■ EXERCISE REQUIREMENTS:
Your answer should consist of each line from the data below that contains "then".

■ INFORMATION:
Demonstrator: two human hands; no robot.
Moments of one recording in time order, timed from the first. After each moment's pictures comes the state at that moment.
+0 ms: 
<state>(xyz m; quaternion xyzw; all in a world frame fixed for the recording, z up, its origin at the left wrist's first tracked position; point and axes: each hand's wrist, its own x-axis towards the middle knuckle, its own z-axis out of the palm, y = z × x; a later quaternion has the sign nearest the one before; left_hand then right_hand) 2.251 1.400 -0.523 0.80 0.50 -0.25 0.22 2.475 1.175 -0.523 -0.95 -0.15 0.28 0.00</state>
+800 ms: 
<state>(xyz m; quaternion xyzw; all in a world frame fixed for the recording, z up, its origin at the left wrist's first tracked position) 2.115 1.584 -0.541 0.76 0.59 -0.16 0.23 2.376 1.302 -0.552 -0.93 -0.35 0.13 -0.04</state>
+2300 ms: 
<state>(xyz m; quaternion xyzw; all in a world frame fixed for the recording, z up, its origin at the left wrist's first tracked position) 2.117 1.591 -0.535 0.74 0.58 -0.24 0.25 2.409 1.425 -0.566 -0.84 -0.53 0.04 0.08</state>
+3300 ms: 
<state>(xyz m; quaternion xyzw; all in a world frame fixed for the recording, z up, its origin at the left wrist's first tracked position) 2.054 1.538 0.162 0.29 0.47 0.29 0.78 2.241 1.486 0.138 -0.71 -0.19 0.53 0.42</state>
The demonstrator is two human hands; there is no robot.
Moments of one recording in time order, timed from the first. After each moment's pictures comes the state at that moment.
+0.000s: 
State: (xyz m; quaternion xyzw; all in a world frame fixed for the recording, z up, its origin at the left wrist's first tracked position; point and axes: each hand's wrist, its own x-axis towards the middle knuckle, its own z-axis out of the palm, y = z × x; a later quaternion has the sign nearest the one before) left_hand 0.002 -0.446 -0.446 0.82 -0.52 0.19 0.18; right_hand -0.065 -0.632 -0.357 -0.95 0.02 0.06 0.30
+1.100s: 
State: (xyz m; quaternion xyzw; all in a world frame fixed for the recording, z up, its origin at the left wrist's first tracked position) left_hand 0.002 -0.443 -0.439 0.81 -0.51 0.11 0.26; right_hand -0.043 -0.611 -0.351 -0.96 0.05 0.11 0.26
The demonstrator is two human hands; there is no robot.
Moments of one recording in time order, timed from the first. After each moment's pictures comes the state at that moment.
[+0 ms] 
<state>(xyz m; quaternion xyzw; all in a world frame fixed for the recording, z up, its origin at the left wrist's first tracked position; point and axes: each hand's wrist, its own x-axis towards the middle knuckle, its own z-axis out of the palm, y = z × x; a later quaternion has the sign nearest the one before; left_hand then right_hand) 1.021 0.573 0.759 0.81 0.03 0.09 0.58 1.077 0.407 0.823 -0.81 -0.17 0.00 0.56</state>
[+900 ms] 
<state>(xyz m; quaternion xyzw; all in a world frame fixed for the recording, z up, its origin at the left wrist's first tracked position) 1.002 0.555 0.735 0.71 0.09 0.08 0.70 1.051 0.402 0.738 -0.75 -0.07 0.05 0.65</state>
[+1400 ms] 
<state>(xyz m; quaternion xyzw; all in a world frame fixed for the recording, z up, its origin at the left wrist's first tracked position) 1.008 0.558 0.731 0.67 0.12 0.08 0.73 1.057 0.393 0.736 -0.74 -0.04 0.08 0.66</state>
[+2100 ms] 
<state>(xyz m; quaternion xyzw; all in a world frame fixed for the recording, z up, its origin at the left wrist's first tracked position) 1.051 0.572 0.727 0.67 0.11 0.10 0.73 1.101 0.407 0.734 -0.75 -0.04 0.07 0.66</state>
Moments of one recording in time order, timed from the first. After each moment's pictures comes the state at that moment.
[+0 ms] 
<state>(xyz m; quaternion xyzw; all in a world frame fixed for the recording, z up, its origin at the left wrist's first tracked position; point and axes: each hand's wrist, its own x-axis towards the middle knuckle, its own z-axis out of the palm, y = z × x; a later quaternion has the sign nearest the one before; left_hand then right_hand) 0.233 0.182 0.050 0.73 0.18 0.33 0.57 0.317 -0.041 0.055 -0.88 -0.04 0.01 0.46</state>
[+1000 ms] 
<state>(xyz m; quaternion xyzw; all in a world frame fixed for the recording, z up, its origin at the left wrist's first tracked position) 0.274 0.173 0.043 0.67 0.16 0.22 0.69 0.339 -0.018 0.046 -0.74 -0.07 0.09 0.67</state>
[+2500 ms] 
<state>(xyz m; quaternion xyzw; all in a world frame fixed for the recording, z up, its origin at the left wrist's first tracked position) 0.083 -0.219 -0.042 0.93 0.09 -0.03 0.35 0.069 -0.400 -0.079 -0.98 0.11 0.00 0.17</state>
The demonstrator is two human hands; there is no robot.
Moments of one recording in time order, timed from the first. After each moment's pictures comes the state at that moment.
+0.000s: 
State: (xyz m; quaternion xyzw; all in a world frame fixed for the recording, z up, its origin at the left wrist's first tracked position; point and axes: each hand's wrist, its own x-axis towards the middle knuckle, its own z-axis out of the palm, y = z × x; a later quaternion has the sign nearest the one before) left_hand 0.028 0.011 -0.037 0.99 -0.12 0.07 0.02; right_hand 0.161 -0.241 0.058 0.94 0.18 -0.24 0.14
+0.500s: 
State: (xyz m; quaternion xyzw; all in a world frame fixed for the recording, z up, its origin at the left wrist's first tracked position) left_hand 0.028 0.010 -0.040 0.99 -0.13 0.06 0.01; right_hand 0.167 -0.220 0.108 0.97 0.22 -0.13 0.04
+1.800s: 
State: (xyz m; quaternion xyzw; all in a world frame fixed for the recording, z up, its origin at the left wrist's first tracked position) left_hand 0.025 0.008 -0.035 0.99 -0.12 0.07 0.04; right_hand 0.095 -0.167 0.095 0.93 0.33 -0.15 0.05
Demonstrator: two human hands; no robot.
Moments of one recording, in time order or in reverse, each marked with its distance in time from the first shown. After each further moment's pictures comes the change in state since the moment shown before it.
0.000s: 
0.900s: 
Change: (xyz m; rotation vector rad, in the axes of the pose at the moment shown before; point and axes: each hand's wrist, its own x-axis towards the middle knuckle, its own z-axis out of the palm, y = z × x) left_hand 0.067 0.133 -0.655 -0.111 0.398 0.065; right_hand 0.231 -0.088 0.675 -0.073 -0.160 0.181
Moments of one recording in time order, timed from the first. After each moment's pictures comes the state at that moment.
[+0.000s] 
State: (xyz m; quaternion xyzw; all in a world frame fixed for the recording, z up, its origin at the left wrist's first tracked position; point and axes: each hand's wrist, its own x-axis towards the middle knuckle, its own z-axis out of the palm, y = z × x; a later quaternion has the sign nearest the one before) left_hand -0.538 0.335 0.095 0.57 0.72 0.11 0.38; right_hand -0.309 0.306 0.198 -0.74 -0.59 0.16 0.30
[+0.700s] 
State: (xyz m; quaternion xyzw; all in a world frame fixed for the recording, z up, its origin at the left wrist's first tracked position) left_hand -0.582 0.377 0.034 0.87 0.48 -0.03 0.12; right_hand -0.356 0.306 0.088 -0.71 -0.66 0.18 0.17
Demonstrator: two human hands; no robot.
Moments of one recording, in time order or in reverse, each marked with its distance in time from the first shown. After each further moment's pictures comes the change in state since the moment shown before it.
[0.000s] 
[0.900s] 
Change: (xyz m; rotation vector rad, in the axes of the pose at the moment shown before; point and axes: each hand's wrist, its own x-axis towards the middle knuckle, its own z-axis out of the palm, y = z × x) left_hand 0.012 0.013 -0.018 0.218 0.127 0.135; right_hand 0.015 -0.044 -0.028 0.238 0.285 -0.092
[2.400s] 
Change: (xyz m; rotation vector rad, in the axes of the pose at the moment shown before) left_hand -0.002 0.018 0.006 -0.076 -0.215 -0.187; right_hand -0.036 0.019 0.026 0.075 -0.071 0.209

■ SOLUTION TO THE EXERCISE:
<state>(xyz m; quaternion xyzw; all in a world frame fixed for the recording, z up, its origin at the left wrist's first tracked position; point and axes: each hand's wrist, its own x-axis towards the middle knuckle, its own z-axis out of the palm, y = z × x; a later quaternion has the sign nearest the one before; left_hand then right_hand) 2.251 1.400 -0.523 0.80 0.50 -0.25 0.22 2.475 1.175 -0.523 -0.95 -0.15 0.28 0.00</state>
<state>(xyz m; quaternion xyzw; all in a world frame fixed for the recording, z up, its origin at the left wrist's first tracked position; point and axes: each hand's wrist, its own x-axis towards the middle knuckle, its own z-axis out of the palm, y = z × x; a later quaternion has the sign nearest the one before; left_hand then right_hand) 1.021 0.573 0.759 0.81 0.03 0.09 0.58 1.077 0.407 0.823 -0.81 -0.17 0.00 0.56</state>
<state>(xyz m; quaternion xyzw; all in a world frame fixed for the recording, z up, its origin at the left wrist's first tracked position; point and axes: each hand's wrist, its own x-axis towards the middle knuckle, its own z-axis out of the palm, y = z × x; a later quaternion has the sign nearest the one before; left_hand then right_hand) 0.233 0.182 0.050 0.73 0.18 0.33 0.57 0.317 -0.041 0.055 -0.88 -0.04 0.01 0.46</state>

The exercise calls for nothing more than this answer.